[INSTRUCTIONS FOR THE TASK]:
Determine how many lines of the data below contain "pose", then give only that number.

+++++

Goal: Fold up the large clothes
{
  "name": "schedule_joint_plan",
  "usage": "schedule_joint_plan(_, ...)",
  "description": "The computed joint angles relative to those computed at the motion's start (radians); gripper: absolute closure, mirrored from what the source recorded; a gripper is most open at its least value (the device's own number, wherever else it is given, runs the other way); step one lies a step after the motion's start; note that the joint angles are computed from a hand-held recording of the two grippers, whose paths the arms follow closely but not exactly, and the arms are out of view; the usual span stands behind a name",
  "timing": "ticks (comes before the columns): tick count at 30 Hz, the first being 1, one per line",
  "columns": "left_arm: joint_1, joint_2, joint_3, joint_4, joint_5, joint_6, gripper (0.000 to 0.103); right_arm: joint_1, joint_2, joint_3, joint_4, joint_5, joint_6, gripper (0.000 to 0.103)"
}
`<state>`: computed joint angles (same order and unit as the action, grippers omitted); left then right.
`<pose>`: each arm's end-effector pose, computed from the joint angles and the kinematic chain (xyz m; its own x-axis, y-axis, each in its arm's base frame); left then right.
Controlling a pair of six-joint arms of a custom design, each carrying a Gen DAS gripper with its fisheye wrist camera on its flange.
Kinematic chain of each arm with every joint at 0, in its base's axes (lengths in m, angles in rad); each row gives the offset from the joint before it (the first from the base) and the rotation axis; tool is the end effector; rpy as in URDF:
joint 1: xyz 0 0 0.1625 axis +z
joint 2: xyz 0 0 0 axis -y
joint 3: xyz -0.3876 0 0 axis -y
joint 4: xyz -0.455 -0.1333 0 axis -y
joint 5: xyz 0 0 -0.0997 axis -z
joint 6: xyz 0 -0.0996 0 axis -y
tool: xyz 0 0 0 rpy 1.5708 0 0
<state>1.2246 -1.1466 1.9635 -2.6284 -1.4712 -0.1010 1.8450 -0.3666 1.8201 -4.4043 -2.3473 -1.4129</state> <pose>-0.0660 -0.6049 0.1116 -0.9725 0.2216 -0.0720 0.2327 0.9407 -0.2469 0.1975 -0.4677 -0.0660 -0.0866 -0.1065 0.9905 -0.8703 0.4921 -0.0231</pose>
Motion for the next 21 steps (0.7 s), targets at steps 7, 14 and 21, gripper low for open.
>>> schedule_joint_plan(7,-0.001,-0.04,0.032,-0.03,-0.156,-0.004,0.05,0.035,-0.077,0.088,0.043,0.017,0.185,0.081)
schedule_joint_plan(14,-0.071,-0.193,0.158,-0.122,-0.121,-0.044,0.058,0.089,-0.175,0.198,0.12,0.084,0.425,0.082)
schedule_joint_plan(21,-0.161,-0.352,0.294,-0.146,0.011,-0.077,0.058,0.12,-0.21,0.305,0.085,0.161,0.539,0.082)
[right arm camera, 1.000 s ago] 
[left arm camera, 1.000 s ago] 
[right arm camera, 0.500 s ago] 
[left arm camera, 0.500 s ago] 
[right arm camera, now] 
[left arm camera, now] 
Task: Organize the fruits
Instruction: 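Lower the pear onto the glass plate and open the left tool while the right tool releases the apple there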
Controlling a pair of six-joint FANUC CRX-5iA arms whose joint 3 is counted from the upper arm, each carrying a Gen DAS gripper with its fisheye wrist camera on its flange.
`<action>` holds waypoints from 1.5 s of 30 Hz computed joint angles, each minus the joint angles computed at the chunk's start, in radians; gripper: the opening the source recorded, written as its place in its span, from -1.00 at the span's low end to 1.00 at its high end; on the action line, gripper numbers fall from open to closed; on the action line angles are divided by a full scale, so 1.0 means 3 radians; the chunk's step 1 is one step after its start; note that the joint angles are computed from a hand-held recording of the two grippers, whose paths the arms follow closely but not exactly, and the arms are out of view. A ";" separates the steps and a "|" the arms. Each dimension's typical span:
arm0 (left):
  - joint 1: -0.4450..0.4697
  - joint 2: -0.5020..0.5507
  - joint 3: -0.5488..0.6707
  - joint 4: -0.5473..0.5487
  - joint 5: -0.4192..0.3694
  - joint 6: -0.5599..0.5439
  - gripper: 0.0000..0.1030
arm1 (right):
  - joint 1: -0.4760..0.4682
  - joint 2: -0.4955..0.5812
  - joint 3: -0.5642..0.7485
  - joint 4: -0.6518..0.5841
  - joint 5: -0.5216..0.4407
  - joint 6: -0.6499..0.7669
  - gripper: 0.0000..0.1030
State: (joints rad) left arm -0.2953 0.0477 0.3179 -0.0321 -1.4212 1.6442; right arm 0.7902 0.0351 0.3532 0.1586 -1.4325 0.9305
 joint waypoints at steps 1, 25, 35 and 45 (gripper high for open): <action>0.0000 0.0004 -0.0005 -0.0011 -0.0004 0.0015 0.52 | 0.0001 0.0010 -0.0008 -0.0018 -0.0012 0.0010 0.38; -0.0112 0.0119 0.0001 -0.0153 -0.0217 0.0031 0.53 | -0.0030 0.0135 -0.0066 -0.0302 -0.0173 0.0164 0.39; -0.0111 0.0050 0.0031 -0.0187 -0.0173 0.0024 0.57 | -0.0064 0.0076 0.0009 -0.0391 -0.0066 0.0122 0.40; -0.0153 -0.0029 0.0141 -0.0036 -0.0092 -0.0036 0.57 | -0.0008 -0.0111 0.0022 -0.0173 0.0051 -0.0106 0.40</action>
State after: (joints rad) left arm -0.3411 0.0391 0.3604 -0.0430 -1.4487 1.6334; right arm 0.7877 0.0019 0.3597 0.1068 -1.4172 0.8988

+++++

[RESPONSE AREA]:
2